- _PROBLEM STATEMENT_
Transcribe the listing exactly, leaving out every picture.

- _SOURCE MATERIAL_

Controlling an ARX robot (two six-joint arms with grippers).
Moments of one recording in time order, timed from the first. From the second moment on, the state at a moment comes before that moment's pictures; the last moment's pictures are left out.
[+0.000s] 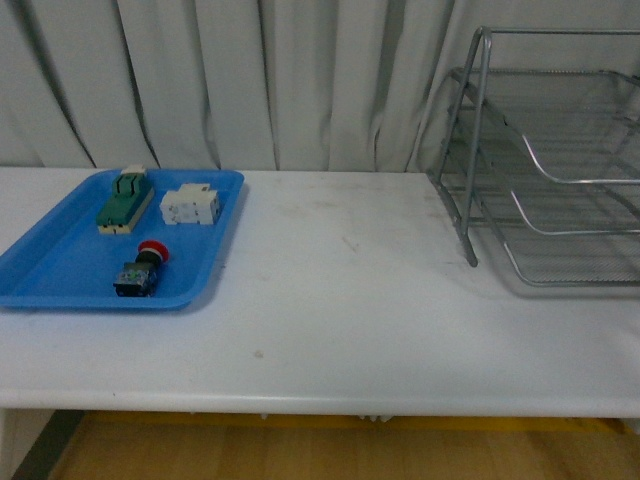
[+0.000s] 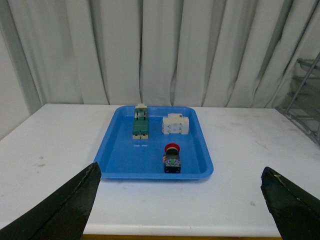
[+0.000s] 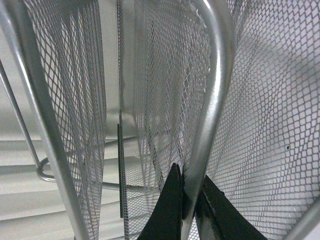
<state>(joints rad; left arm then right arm) 0.00 0.01 0.01 0.00 0.00 0.00 -0.34 2.35 1.03 1.15 -0.43 1.37</state>
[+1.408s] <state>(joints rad) 0.00 0.01 0.01 0.00 0.00 0.00 -0.64 1.98 0.38 1.29 -0.62 1.37</state>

- _RESPONSE BELOW_
Controlling an ARX robot (two six-joint arms with grippers).
Moments of one recording in time order, timed from the first. From the second moment on, the state at a moment comes before that moment's pictures; the last moment's pictures are left out.
[+0.000s] 
[+0.000s] 
[+0.000s] 
<state>(joints rad; left arm then right arm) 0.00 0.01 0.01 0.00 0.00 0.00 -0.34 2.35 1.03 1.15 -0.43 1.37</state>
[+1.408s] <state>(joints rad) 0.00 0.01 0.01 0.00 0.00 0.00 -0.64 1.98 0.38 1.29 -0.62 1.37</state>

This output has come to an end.